_WHAT NEEDS TO BE DONE_
Reproduce the entries. Each one must match the original exactly.

_AVAILABLE DATA_
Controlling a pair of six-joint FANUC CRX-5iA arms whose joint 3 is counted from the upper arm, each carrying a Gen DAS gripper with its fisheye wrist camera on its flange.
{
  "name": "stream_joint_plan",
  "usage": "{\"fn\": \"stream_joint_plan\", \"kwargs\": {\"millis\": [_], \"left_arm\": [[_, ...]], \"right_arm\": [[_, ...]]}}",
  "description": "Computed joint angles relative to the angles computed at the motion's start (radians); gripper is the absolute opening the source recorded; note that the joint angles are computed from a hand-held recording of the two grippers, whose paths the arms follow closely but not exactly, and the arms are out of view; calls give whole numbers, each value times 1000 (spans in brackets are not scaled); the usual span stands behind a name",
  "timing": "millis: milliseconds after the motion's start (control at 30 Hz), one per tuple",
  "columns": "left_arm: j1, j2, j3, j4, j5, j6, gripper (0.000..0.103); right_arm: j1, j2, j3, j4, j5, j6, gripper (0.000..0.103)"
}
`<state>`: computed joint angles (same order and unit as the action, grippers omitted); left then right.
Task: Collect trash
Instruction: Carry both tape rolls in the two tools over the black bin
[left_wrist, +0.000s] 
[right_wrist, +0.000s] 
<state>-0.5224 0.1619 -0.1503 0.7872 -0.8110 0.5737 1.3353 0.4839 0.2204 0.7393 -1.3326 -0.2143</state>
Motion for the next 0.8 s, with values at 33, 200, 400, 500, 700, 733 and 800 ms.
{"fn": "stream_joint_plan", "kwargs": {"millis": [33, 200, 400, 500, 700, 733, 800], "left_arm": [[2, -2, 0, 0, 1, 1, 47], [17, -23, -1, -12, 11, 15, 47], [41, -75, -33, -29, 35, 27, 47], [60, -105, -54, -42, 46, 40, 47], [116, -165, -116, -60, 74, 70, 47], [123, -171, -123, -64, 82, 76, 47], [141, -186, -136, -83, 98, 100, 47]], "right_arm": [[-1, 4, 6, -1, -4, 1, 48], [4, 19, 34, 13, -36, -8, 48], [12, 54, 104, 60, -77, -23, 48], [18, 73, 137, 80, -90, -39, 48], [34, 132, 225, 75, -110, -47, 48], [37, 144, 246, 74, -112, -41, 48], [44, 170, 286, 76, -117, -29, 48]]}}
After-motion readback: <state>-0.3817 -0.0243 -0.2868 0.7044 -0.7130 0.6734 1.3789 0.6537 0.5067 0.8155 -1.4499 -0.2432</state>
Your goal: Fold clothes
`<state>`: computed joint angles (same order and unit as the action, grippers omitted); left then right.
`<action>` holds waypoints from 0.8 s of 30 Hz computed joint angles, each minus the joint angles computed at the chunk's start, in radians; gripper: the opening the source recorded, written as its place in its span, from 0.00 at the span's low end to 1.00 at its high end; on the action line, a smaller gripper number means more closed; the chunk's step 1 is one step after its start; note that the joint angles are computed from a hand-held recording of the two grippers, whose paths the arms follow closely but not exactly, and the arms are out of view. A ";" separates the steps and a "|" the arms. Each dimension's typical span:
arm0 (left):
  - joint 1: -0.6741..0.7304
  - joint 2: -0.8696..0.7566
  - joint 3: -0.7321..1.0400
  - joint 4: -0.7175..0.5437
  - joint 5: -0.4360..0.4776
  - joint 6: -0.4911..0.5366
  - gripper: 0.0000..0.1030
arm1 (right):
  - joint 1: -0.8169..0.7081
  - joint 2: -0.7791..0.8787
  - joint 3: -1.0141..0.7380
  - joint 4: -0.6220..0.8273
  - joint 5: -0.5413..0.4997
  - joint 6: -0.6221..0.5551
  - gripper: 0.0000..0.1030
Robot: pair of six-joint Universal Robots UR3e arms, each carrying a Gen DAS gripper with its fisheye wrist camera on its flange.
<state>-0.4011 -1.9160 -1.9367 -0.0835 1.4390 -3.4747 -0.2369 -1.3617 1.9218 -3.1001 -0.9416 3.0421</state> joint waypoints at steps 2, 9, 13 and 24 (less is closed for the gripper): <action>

_ANSWER FOR THE TASK_
Controlling a pair of six-joint FANUC CRX-5iA arms whose joint 3 is counted from the upper arm, each carrying a Gen DAS gripper with its fisheye wrist camera on its flange.
{
  "name": "stream_joint_plan",
  "usage": "{\"fn\": \"stream_joint_plan\", \"kwargs\": {\"millis\": [_], \"left_arm\": [[_, ...]], \"right_arm\": [[_, ...]]}}",
  "description": "Computed joint angles relative to the angles computed at the motion's start (radians); gripper is the absolute opening the source recorded; note that the joint angles are computed from a hand-held recording of the two grippers, whose paths the arms follow closely but not exactly, and the arms are out of view; calls give whole numbers, each value times 1000 (spans in brackets are not scaled); the usual span stands behind a name",
  "timing": "millis: milliseconds after the motion's start (control at 30 Hz), one per tuple",
  "columns": "left_arm: j1, j2, j3, j4, j5, j6, gripper (0.000..0.103); right_arm: j1, j2, j3, j4, j5, j6, gripper (0.000..0.103)"
}
`<state>`: computed joint angles (same order and unit as the action, grippers omitted); left then right.
Task: Collect trash
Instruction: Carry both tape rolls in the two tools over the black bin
[left_wrist, +0.000s] 
[right_wrist, +0.000s] 
<state>-0.5224 0.1619 -0.1503 0.7872 -0.8110 0.5737 1.3353 0.4839 0.2204 0.7393 -1.3326 -0.2143</state>
Motion for the next 0.8 s, with values at 33, 200, 400, 500, 700, 733 and 800 ms.
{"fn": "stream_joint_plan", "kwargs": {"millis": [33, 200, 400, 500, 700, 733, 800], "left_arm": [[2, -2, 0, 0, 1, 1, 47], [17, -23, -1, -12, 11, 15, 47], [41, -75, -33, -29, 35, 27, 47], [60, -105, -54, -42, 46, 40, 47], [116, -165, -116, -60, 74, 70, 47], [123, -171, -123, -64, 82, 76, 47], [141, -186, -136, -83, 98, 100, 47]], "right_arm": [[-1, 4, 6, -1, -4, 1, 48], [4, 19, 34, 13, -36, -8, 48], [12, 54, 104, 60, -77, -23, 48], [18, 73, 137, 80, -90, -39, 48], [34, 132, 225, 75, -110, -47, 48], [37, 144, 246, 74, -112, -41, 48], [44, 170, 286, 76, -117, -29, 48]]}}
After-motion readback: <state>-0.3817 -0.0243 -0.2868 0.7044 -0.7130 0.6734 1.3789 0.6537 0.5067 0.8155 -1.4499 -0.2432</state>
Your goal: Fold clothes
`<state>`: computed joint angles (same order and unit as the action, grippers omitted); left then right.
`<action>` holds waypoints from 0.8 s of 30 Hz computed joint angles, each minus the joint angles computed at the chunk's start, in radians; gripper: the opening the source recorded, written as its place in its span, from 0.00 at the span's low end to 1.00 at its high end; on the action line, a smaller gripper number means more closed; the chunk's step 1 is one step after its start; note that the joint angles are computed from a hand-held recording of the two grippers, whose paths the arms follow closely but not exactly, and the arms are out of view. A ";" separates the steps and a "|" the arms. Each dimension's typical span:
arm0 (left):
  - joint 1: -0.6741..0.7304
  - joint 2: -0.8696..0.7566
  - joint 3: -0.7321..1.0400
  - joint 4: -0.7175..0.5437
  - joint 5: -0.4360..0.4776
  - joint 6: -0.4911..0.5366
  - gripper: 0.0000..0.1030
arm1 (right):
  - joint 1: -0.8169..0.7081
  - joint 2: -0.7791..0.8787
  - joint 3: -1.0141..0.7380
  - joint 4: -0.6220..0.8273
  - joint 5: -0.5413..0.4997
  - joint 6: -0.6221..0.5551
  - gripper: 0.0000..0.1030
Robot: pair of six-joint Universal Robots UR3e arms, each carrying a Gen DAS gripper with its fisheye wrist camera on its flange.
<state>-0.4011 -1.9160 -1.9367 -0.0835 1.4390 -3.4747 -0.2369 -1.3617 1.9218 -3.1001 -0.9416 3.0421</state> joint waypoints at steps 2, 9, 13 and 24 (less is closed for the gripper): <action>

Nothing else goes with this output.